- Exercise -
Give only the number of lines in these records that contain the word "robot".

[Extracted data entries]
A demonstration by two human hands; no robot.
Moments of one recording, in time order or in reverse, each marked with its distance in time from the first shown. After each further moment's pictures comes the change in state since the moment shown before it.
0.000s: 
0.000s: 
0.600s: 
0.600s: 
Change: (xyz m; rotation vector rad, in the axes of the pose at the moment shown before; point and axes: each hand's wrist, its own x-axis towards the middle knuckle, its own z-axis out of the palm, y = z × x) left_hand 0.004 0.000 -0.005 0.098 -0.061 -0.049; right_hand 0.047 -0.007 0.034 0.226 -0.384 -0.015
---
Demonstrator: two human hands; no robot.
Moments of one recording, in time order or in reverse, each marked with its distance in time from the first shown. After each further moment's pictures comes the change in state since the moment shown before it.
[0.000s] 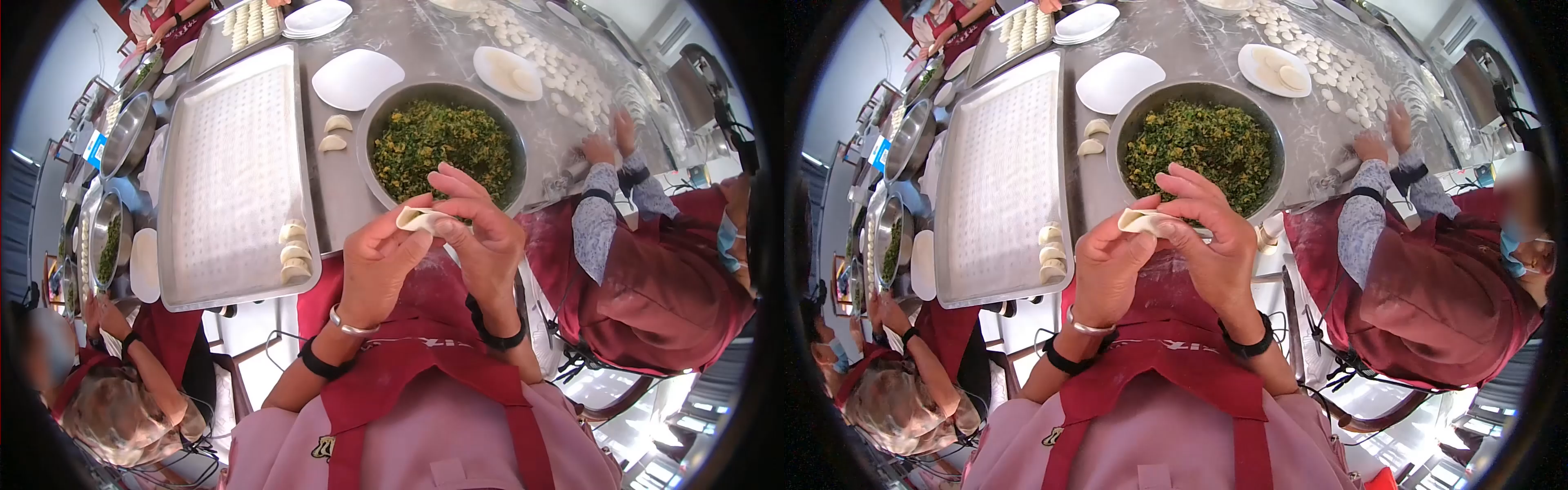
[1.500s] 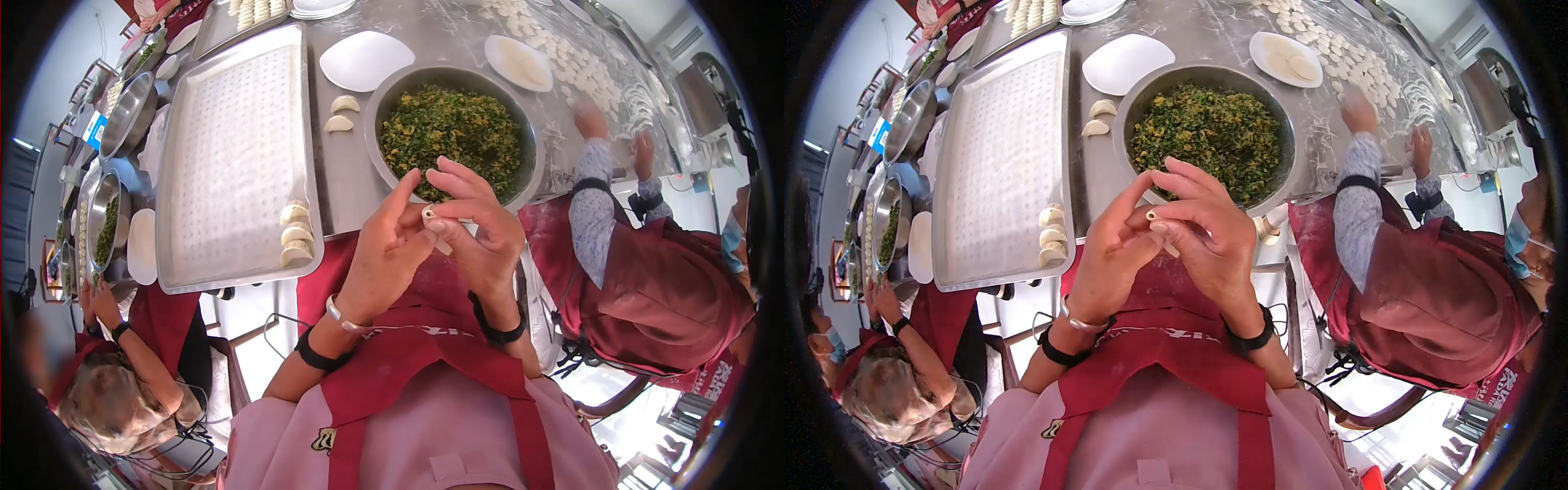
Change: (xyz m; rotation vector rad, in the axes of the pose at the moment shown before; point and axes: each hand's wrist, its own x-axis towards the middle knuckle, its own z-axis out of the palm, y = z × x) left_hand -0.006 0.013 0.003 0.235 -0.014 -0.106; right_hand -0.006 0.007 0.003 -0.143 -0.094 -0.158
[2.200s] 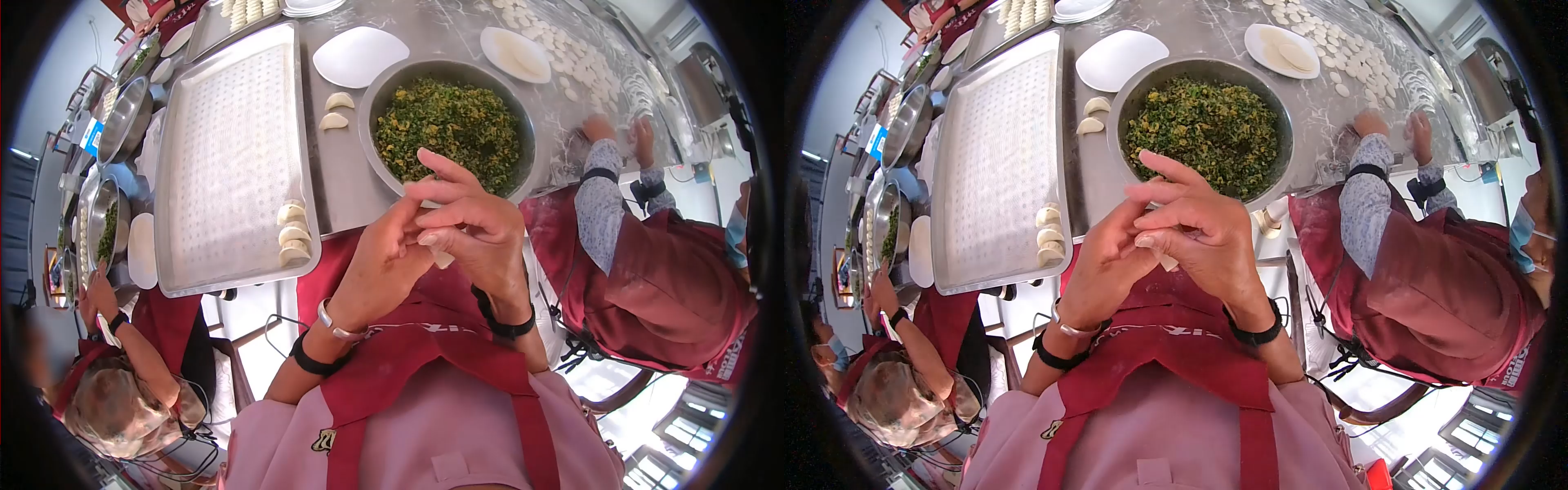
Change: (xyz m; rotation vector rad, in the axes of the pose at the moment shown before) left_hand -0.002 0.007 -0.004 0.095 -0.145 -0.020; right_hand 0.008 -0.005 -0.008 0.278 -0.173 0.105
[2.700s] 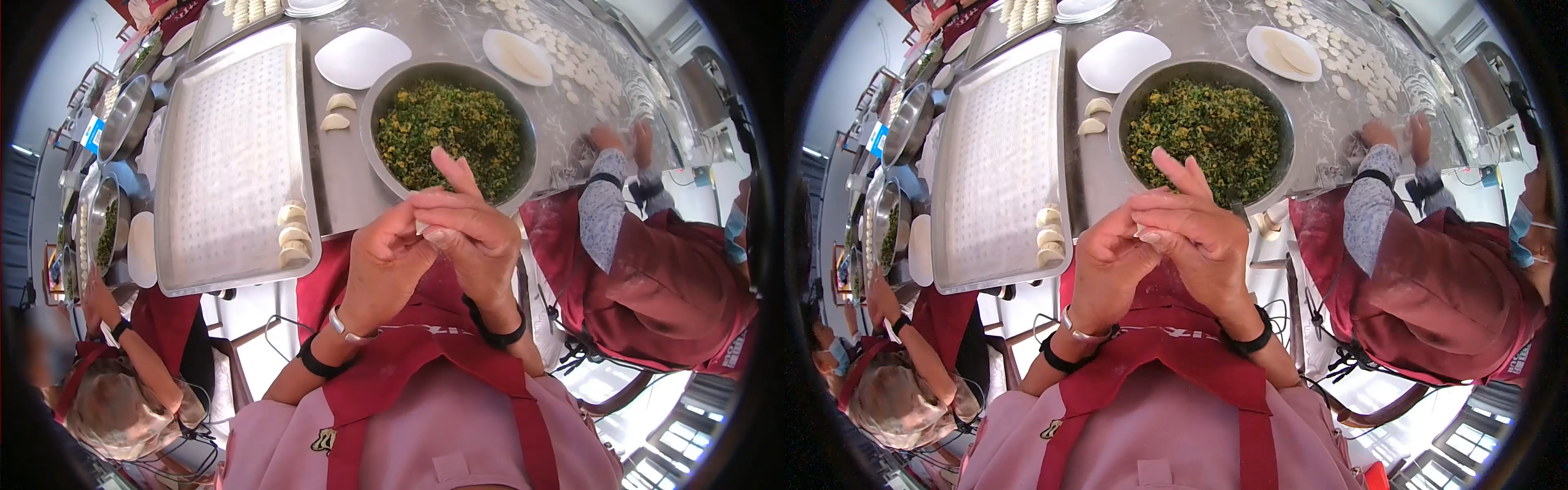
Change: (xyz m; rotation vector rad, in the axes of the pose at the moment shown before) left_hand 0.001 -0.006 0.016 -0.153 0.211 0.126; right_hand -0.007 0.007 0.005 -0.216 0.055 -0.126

- Exercise output -
2